Records contained in a dataset
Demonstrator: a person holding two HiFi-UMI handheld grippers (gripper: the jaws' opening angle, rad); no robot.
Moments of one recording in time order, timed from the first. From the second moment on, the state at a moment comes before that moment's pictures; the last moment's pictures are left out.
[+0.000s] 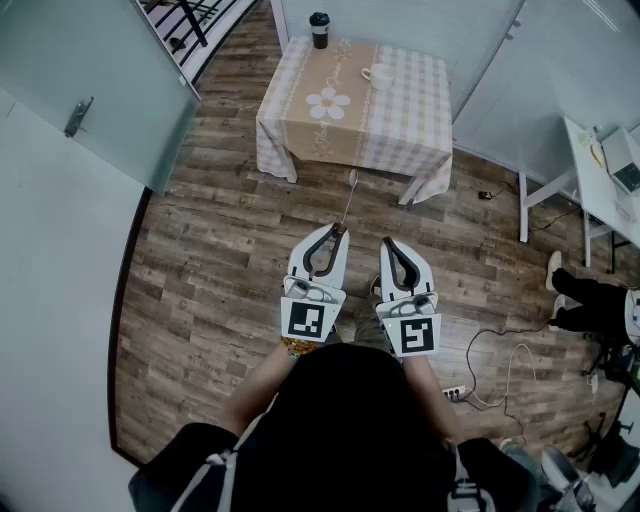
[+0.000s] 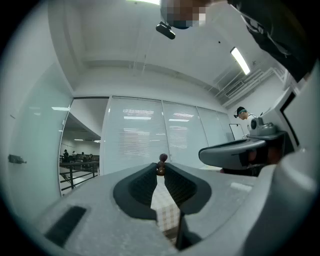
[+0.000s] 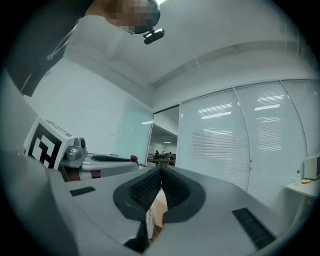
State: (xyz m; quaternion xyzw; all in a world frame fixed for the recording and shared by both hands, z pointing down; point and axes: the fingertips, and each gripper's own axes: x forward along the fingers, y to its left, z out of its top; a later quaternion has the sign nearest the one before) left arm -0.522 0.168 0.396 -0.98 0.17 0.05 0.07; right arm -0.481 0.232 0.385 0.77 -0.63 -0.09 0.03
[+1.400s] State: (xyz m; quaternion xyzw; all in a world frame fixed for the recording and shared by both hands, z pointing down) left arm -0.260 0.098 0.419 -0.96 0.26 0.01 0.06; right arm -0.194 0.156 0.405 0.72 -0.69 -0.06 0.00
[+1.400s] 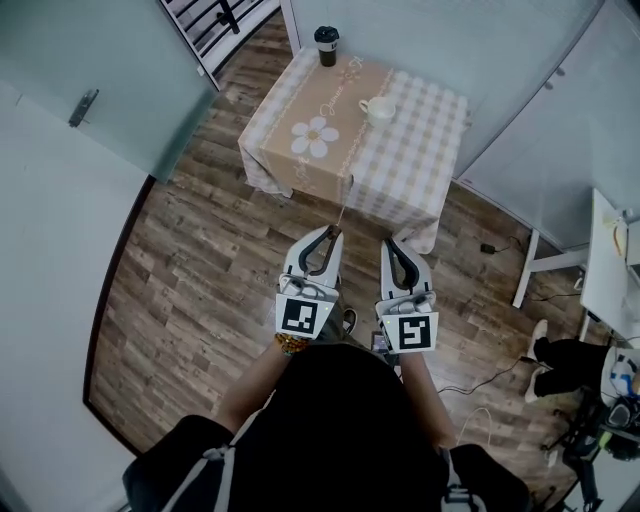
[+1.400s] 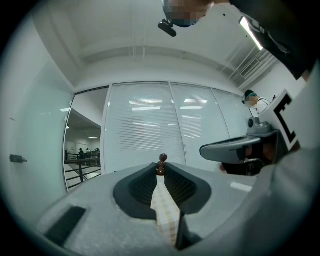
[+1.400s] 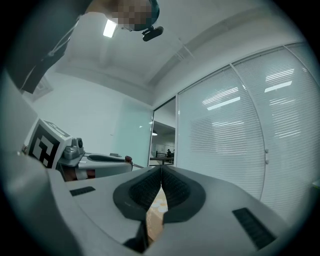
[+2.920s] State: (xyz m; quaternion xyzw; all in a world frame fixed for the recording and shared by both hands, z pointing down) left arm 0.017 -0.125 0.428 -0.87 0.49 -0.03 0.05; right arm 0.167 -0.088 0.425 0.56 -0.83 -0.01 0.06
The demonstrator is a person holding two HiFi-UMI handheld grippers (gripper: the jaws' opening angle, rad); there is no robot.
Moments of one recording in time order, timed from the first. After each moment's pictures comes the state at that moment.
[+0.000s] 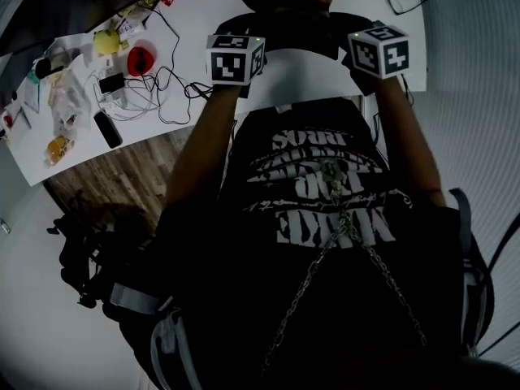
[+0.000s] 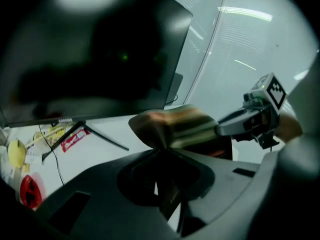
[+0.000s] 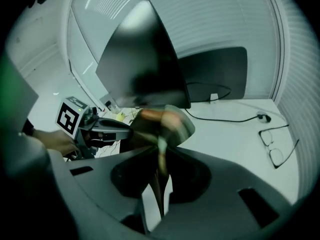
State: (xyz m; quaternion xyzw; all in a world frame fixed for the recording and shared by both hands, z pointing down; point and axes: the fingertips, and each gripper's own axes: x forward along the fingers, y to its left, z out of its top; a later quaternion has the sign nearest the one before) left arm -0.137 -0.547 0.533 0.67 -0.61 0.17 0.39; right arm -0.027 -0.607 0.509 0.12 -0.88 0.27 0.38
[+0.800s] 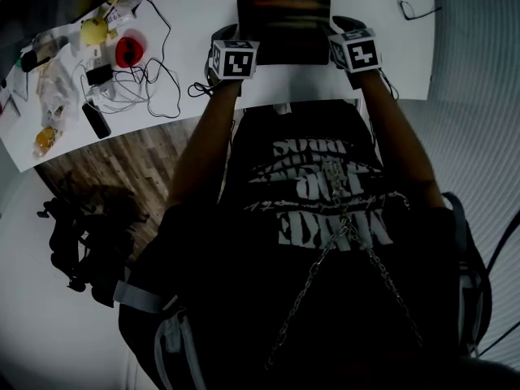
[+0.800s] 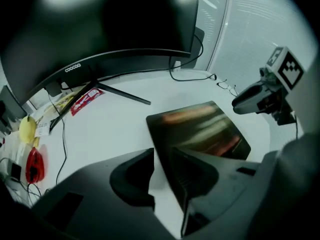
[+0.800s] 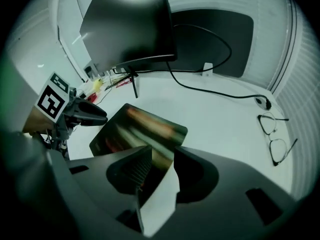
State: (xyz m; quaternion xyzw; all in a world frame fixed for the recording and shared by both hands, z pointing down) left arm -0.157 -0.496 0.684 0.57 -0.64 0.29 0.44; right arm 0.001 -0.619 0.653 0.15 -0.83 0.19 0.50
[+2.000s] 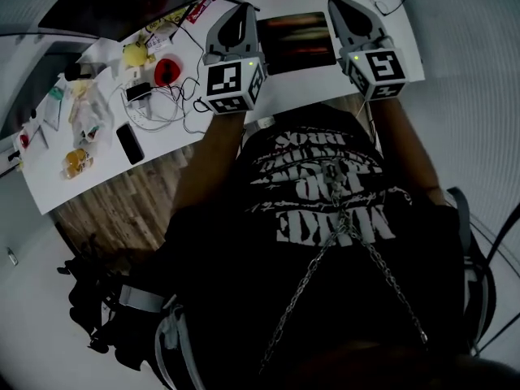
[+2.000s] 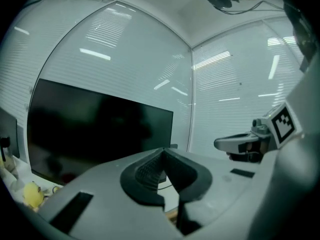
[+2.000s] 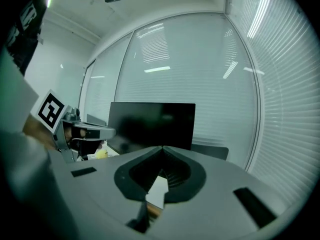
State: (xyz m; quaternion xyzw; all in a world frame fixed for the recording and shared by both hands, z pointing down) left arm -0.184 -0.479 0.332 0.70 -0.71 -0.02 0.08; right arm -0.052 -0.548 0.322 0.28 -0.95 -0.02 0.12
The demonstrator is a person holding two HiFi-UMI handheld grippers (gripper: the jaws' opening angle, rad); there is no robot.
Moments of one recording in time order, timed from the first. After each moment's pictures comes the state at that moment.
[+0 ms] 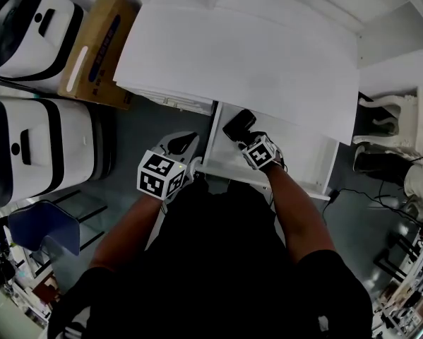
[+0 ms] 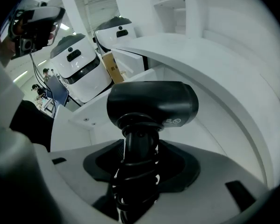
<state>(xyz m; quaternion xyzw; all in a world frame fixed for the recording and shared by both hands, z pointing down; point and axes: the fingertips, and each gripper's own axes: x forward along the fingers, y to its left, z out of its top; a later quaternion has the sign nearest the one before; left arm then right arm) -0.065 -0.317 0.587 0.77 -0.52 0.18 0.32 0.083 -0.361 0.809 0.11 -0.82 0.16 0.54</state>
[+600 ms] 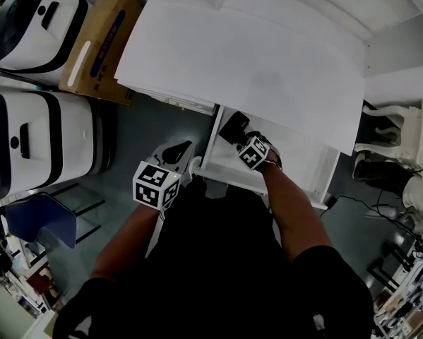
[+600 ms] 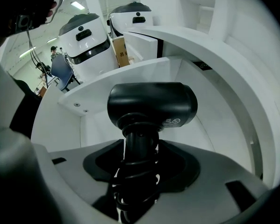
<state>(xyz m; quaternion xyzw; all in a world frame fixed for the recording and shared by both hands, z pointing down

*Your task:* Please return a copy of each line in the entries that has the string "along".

*Output:*
State: (xyz m; quaternion xyzw; all in a world frame fixed for the recording and shared by both hands, z pointing down; point and axes: the fingertips, and each gripper's own axes: x forward along the fingers, y to its left, z out of its top; a later quaternion has the sign nearest the one before) left arm -0.522 0.168 0.396 -0.98 0.17 0.05 0.07; right arm -0.481 0.232 0.385 0.77 -0.63 -0.09 0.03
State: (xyz m; quaternion xyzw; all in a world frame fixed for the recording and shared by both hands, z pointing down; point and axes: the fingertips, and each gripper's own axes: x forward along the fingers, y to its left, z out of its top; a later quaternion has the sign nearest the one before) left arm -0.137 -0.547 0.533 0.67 -0.61 0.17 0.39; right arm -0.027 -0.607 0.509 0.12 -0.88 0.27 0.38
<state>(xyz m; quaternion xyzw; all in a world frame fixed for the recording and shared by both hands, z pointing down; point and axes: the fingertips, and each gripper's own axes: x forward along the fingers, y to its left, z out of its top; a later quaternion has the sign nearest the one before; left arm then right arm) -0.065 -0.317 0.587 0.77 -0.52 0.18 0.32 0.083 -0.361 0.809 0.11 -0.82 0.16 0.54</state>

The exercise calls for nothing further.